(WHAT THIS TASK INVOLVES):
Your answer is a copy of every line in the records where "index" appears.

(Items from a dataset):
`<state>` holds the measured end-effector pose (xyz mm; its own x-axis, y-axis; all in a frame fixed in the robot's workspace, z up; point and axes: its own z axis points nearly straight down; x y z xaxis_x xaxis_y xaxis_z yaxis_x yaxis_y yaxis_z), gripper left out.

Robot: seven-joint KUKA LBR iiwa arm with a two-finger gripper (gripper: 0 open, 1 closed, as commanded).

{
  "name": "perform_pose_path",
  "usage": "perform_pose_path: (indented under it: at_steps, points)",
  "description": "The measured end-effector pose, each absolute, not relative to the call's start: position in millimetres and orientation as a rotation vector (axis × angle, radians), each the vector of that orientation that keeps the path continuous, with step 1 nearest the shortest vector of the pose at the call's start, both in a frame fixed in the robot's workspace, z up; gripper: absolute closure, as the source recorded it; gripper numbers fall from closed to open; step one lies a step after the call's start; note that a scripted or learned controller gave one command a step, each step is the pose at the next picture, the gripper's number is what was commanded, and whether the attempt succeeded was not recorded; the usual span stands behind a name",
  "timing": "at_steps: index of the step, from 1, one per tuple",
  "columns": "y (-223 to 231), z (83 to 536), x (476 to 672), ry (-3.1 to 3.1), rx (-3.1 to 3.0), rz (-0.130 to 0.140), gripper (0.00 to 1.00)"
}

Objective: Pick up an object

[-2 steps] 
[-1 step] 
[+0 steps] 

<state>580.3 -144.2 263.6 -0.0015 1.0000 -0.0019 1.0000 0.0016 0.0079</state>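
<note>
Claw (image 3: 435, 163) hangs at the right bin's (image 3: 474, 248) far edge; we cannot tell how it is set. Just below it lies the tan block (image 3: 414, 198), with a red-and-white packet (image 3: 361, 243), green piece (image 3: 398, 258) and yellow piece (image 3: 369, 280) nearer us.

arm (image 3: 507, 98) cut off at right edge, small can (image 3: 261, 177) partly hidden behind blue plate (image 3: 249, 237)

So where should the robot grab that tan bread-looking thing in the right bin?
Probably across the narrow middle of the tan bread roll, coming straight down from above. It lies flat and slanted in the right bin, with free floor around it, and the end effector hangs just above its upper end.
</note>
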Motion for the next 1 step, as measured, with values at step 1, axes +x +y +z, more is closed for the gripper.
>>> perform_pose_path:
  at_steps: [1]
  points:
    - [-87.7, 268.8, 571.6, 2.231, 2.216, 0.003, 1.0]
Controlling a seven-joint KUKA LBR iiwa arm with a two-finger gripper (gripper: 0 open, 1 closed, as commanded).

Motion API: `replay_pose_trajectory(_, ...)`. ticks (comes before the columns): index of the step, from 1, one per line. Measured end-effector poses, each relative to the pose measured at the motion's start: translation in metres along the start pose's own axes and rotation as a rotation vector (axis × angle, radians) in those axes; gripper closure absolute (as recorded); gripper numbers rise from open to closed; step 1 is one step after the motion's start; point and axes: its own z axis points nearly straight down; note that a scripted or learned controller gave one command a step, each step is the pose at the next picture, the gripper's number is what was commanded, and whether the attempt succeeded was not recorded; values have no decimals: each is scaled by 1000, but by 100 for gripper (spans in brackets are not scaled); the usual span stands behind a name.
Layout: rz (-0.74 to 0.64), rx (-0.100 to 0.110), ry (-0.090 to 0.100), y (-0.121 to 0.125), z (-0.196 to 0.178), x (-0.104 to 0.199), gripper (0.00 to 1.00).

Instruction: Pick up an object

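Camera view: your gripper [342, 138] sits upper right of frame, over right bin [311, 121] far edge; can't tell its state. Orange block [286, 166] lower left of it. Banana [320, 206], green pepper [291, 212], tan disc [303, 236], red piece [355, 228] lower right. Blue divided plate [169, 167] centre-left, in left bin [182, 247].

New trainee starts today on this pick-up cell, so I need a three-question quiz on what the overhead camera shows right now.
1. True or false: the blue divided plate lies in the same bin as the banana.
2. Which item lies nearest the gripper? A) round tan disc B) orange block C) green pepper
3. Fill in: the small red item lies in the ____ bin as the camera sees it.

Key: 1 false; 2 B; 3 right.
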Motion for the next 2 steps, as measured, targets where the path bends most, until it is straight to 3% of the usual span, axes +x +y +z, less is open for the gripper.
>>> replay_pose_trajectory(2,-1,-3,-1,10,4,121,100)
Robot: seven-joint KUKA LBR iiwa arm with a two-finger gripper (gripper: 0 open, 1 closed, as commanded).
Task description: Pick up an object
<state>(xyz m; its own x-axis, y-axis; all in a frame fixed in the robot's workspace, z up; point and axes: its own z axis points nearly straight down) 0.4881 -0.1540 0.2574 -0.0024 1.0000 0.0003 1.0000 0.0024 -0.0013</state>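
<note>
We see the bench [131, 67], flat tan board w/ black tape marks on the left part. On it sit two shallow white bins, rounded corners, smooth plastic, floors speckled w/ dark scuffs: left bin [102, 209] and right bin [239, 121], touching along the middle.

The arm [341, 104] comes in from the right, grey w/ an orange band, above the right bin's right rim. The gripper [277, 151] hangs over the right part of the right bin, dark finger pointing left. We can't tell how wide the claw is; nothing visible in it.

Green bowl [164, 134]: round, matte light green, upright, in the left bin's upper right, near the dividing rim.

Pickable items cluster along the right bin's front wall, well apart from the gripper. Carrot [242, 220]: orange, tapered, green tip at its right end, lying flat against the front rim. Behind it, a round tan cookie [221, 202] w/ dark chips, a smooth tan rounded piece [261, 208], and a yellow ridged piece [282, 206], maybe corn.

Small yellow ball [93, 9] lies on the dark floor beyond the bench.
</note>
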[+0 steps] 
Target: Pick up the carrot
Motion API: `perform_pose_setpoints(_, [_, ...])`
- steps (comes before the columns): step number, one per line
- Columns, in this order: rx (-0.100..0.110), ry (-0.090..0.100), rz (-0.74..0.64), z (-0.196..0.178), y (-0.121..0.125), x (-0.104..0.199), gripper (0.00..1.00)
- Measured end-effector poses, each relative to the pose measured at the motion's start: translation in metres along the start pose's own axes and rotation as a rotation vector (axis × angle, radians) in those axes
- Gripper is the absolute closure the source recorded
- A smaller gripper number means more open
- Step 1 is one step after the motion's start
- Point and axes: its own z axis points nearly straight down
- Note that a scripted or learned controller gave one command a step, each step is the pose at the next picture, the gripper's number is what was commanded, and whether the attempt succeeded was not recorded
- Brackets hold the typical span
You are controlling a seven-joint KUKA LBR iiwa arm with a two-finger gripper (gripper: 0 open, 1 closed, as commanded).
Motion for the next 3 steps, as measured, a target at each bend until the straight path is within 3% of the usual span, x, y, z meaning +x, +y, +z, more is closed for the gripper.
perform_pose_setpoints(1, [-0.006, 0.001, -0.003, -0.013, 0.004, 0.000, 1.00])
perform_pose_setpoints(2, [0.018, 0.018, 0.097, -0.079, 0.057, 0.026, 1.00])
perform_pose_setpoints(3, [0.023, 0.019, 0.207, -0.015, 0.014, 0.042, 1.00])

(SOLUTION BELOW):
  "timing": "at_steps: index of the step, from 1, one per tuple",
Motion API: `replay_pose_trajectory(_, ...)`. ticks (comes before the columns): index of the step, from 1, one per line. Measured end-effector poses, each relative to the pose measured at the motion's start: translation in metres along the start pose's own axes and rotation as a rotation vector (axis × angle, radians) in those axes; gripper closure absolute (as recorded); gripper numbers rise from open to closed; step 1 is one step after the motion's start; point and axes: its own z axis points nearly straight down; note that a scripted or learned controller gave one command a step, each step is the pose at the next picture, the gripper's number is what was commanded, and whether the attempt succeeded was not recorded; values have no decimals: each is scaled by 1000, but by 100 for gripper (spans in brackets are not scaled); the usual span stands behind a name.

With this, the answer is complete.